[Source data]
##########

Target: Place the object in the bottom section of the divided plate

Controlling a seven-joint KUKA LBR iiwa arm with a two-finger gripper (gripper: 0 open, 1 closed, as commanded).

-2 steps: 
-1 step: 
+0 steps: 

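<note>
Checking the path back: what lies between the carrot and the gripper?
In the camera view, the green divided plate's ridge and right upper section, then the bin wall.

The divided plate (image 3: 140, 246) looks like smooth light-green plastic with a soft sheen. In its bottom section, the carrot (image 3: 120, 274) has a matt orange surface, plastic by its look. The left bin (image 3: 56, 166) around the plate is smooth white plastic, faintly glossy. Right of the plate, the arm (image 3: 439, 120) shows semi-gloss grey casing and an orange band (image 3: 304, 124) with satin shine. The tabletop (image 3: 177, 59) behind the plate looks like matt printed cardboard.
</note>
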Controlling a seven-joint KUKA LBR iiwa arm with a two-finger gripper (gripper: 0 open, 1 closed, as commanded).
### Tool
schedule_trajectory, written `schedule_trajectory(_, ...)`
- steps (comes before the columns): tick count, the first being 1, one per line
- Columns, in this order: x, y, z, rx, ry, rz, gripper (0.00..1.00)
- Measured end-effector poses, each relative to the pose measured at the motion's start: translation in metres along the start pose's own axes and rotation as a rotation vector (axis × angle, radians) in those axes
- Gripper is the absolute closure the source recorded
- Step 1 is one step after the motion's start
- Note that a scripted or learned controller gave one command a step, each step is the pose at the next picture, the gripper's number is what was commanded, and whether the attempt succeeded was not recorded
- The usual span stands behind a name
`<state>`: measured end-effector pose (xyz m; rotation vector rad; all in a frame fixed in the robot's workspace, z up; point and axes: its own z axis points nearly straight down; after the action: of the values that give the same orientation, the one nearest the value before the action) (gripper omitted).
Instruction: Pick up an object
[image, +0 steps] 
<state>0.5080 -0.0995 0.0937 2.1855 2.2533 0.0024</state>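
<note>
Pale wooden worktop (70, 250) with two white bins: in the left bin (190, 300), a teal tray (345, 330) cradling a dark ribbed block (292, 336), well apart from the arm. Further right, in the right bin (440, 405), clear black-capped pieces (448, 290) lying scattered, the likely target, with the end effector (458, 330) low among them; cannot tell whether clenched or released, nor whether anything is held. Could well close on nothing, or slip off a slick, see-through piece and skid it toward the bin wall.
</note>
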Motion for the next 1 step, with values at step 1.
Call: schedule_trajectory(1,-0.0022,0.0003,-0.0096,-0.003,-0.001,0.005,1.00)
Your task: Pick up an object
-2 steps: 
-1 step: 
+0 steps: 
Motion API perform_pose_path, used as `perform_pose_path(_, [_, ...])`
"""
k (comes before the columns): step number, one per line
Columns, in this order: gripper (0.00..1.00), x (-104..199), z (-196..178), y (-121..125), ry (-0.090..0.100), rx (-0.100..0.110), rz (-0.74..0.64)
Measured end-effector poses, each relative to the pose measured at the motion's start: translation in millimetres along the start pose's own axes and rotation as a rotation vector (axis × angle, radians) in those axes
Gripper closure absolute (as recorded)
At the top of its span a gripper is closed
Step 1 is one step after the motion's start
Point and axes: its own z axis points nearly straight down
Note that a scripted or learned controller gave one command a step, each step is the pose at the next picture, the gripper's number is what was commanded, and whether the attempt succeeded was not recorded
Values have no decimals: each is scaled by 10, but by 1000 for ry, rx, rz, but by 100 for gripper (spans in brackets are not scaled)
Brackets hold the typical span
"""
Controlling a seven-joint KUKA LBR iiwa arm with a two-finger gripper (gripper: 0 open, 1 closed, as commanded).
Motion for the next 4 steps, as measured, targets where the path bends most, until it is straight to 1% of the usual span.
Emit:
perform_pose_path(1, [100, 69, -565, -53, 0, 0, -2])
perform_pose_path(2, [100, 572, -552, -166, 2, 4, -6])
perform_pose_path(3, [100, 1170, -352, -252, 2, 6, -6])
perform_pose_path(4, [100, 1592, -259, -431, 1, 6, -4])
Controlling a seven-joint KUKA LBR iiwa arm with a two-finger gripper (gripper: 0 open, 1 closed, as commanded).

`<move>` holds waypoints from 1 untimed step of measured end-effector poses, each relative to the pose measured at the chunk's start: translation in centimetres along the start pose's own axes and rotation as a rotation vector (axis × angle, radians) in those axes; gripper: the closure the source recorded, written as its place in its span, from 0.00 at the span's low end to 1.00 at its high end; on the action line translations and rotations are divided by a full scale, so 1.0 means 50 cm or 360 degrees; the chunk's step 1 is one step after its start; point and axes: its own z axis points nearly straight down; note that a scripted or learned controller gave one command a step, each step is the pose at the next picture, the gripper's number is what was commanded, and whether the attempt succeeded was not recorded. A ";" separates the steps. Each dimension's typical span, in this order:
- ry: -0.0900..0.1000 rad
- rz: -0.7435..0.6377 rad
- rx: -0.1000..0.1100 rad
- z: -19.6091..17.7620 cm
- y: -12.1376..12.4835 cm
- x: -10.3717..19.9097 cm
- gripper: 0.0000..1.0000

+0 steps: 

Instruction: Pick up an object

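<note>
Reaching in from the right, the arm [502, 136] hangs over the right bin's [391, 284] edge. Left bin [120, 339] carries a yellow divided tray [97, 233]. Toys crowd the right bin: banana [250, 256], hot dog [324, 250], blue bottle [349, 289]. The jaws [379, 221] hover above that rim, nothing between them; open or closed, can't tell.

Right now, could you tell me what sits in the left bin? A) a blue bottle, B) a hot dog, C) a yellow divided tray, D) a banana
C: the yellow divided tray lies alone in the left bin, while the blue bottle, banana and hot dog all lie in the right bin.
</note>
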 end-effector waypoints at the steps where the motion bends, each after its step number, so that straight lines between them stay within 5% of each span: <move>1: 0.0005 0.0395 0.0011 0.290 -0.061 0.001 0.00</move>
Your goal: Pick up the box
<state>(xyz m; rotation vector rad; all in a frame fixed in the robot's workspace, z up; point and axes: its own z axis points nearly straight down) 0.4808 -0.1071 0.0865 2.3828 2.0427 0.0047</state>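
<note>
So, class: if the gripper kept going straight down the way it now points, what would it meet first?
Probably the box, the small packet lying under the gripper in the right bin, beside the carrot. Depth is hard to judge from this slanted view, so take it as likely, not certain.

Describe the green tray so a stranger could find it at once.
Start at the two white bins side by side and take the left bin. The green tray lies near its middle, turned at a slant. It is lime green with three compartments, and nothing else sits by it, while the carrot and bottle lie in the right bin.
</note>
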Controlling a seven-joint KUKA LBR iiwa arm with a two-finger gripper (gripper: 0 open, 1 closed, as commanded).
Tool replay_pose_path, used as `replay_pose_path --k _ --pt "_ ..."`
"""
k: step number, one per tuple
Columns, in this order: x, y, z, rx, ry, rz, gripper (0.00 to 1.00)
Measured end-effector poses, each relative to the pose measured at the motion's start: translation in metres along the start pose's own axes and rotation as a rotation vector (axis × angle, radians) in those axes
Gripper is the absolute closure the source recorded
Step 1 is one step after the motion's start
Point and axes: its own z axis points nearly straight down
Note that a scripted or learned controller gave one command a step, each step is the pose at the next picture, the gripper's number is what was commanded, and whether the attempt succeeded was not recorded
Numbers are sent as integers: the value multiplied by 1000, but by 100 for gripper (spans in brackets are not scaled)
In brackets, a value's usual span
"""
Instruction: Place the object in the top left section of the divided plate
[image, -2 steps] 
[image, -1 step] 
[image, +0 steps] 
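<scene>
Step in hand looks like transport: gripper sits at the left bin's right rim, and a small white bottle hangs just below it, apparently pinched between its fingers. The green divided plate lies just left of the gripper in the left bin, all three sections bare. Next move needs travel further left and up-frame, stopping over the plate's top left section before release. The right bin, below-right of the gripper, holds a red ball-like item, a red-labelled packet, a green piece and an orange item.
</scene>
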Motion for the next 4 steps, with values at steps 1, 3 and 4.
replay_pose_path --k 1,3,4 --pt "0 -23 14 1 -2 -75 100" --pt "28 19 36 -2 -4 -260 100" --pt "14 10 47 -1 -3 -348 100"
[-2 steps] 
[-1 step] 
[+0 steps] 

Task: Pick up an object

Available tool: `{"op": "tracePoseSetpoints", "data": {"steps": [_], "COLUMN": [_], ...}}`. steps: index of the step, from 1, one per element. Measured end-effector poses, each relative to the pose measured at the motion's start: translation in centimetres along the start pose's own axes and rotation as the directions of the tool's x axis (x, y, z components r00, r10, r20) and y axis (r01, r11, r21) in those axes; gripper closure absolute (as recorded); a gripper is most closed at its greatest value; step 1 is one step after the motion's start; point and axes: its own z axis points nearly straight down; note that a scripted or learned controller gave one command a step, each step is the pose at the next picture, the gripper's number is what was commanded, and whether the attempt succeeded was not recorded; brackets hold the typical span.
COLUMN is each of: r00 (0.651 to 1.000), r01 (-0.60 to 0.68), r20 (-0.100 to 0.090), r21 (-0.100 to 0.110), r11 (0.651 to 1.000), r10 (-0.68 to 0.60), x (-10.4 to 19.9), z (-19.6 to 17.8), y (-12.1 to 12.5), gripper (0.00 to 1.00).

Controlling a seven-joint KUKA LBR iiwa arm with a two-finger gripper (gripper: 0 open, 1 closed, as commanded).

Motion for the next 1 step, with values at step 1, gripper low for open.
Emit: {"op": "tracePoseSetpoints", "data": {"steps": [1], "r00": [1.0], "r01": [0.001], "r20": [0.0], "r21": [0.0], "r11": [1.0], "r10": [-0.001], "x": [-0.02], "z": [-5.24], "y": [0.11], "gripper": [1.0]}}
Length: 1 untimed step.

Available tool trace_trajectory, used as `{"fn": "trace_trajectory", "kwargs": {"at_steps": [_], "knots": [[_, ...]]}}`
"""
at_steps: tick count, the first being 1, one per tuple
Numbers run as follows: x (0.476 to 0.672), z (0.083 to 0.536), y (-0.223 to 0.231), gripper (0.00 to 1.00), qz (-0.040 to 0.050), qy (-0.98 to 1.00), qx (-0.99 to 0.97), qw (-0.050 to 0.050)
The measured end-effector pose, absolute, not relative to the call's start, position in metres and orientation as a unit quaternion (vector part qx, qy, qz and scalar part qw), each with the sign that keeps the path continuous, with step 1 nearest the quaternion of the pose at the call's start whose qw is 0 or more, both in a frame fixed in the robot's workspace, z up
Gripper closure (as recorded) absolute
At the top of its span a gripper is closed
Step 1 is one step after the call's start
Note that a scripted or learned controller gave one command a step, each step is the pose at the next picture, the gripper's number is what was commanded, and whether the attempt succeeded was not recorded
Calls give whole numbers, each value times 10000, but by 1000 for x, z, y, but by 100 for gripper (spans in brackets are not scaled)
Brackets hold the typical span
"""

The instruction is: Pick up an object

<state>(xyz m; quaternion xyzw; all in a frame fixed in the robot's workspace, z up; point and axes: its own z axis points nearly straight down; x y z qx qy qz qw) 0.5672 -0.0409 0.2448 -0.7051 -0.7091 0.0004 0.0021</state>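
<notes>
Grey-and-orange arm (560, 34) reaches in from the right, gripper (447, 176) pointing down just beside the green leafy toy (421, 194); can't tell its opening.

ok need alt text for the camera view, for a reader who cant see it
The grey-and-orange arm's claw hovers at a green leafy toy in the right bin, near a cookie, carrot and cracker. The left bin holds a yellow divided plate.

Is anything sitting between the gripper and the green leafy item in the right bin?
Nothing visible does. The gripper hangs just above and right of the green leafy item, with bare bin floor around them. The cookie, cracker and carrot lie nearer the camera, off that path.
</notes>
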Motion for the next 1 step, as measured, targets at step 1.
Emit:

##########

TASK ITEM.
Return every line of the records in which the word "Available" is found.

OUTPUT BELOW.
Available tool: `{"op": "tracePoseSetpoints", "data": {"steps": [_], "COLUMN": [_], ...}}`. steps: index of the step, from 1, one per element. Measured end-effector poses, each relative to the pose measured at the motion's start: translation in centimetres along the start pose's own axes and rotation as the directions of the tool's x axis (x, y, z components r00, r10, r20) and y axis (r01, r11, r21) in those axes; gripper closure absolute (as recorded); a gripper is most closed at its greatest value; step 1 is one step after the motion's start; point and axes: its own z axis points nearly straight down; note that a scripted or learned controller gave one command a step, each step is the pose at the next picture, the gripper's number is what was commanded, and whether the attempt succeeded was not recorded; brackets hold the typical span.
Available tool trace_trajectory, used as `{"fn": "trace_trajectory", "kwargs": {"at_steps": [_], "knots": [[_, ...]]}}`

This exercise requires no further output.